Three recurring traits showed up across the list:
- Specific product language beats lifestyle language. The strongest profiles say what they actually make: brownies, macarons, small-batch nuts, single-origin tea, roast-to-order coffee, amari.
- Location cues still matter. Town names, neighborhood references, and multi-location mentions make the accounts feel commercially real and locally accountable.

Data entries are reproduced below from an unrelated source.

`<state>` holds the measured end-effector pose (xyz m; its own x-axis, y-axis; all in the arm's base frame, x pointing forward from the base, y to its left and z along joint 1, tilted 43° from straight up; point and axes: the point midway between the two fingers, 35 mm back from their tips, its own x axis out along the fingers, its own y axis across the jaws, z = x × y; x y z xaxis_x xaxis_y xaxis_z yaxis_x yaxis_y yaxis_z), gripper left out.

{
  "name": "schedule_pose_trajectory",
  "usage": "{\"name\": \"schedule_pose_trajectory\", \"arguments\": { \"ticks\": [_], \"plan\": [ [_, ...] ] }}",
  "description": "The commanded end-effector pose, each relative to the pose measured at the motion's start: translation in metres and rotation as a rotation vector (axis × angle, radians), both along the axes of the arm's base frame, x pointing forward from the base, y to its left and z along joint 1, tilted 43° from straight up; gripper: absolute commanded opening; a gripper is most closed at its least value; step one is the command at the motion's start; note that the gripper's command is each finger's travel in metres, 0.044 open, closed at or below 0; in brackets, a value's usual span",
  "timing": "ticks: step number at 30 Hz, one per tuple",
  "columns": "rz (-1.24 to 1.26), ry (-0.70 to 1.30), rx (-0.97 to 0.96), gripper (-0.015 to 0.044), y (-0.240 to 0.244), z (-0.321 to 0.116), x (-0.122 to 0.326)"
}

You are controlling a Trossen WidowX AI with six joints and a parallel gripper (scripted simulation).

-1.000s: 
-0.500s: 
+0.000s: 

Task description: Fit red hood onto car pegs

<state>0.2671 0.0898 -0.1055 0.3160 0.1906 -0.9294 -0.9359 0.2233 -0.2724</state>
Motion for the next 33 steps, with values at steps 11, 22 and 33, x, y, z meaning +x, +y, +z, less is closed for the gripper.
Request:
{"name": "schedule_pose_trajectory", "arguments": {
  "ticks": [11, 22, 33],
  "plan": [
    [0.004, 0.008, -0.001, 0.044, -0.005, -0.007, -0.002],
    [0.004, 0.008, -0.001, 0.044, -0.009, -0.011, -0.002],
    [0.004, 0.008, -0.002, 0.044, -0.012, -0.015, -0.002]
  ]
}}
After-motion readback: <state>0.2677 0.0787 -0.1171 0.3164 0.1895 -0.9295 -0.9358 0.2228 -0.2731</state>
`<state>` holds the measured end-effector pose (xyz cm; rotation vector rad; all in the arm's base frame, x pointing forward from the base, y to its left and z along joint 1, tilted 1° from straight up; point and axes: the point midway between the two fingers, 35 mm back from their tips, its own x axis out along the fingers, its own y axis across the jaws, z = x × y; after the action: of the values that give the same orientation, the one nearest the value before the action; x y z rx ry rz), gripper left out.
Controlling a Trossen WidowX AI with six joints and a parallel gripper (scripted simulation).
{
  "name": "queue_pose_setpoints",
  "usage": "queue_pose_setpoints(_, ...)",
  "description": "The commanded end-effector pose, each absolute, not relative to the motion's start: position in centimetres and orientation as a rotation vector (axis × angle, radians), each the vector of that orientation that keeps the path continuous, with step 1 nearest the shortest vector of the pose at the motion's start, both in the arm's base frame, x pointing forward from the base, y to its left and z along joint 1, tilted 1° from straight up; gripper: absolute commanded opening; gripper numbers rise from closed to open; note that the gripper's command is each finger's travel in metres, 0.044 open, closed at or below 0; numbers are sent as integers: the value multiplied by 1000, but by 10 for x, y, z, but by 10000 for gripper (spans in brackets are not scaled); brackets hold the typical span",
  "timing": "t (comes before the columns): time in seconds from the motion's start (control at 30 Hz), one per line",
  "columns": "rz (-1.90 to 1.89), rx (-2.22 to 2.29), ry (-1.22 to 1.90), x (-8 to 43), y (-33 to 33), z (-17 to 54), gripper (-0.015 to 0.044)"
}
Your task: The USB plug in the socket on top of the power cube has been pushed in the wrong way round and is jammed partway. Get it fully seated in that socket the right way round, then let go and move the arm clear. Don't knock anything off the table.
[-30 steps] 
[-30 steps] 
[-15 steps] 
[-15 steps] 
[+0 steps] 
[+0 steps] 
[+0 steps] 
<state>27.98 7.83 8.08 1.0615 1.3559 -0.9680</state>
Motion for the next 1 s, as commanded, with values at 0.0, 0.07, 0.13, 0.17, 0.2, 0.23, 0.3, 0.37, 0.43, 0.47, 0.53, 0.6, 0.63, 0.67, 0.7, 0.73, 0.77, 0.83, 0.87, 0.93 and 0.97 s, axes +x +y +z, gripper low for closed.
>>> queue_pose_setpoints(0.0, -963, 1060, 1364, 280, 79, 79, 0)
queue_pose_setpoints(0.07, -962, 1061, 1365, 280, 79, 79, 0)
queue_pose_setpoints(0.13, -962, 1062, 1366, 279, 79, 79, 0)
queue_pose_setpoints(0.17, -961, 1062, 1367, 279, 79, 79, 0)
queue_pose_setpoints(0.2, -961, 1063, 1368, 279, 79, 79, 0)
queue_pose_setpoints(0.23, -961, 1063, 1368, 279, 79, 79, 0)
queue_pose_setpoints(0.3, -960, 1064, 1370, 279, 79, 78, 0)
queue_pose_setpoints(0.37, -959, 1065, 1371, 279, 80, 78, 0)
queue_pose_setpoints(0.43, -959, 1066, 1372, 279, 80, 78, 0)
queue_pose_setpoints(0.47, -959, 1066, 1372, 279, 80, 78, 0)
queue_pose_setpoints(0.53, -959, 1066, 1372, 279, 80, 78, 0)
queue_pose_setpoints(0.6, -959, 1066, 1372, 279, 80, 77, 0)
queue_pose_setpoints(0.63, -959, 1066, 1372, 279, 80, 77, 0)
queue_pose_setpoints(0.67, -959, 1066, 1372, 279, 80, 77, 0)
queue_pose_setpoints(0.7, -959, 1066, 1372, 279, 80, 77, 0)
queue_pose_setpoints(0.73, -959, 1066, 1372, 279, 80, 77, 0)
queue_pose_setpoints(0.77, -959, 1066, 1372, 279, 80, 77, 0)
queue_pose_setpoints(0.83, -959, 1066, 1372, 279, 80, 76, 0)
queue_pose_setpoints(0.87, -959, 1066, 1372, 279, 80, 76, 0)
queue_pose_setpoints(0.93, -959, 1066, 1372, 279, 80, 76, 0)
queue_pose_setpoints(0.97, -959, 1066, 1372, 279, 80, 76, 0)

- Operational detail is a trust signal. Shipping availability, delivery speed, inventory scarcity, or production method often tell a stronger story than polished visuals.
Pattern notes for merchants and researchers
If I were using this list as a merchant-facing benchmark, I would treat these profiles as evidence that X still works best for small brands when the account behaves like an extension of the counter staff:
- announcing what is fresh,
- reminding buyers where the shop is,
- signaling availability or delivery,
- and reinforcing a distinctive product identity in a few lines.
That is why this cluster is stronger than a random “10 businesses on X” roundup. It is not just a list of accounts that exist. It is a list of operators whose profile framing still does useful selling work.
Source note
Primary sources were the linked public X profile pages for each business, with business websites referenced through the profile bios where relevant.